I mowed lawns for him, trimmed trees for him, and did whatever he needed on his 72 acres every summer day for 4 years. 9AM-2PM. I didn’t always realize it then, but in hindsight it was amazing.
Every Friday he would write notes on my paycheck. They would say things like, “the only place you start on top is digging a hole” or “you are the sum of the 5 closest people you associate with”.
He was absolutely right.
Later down the road, in 2016, Carlos Fernandez let me sit in the co-pilot’s seat as he took a company from $30,000 to $2M. I was his Marketing/Operations/Finance/Everything Executive. I had left the corporate world to take that job. That experience was a lot of things, but eye-opening is probably the best description.
The title of this article is Start With One. It sounds really simple. Sell one product to one person that you have never met. If you’ve done that, you’ve started a business. Sell $1,000 a month, and maybe you have a chance of creating something impactful. Actually doing either of those things is where the magic is.
The picture above has a lot of significance to me. It is a map with pins in it for every location we have sold product to someone in. 47 of them in all. I don’t take that lightly. It’s the only reason this business exists.
As I have mentioned before, Lowside was started after someone asked me a particular question. One that involved mortality and what you would do if it was staring you in the face. My answer was Lowside. I’ve woke up every morning since that day thinking about it.
That doesn’t make it any easier. Lowside has made progress. Significant progress. We’ve checked each of the boxes mentioned above, but that doesn’t mean we have it all figured out.
We are fighting the same battle a lot of growth businesses face. How do we scale without putting ourselves at too much risk? Do we double down on marketing or add more inventory? Do we hire a digital team or pay down or debt? It’s not black and white, and I wouldn’t have it any other way.

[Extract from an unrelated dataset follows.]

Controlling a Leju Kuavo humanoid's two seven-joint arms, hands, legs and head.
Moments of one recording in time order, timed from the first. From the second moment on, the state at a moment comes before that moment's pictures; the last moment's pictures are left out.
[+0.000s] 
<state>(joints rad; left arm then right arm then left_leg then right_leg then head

If you’re like me, you’re someone who has a lot of ideas. Maybe you think about doing this or think about doing that. If I’m honest, that means absolutely nothing. What I’ve learned being around successful individuals, is action is everything. If your gut doesn’t tell you this has to be done, you don’t stand a chance. And that’s why I keep chasing this dream of taking Lowside, Nationwide. Because I think it has a chance. Because my gut tells me it does.
None of this is easy by any means. In fact, it’s the exact opposite. But it’s possible, and that’s all that matters. And because of that, I’ll keep chasing it. So until then, I’ll see you guys on the other side. Hopefully, on the Lowside!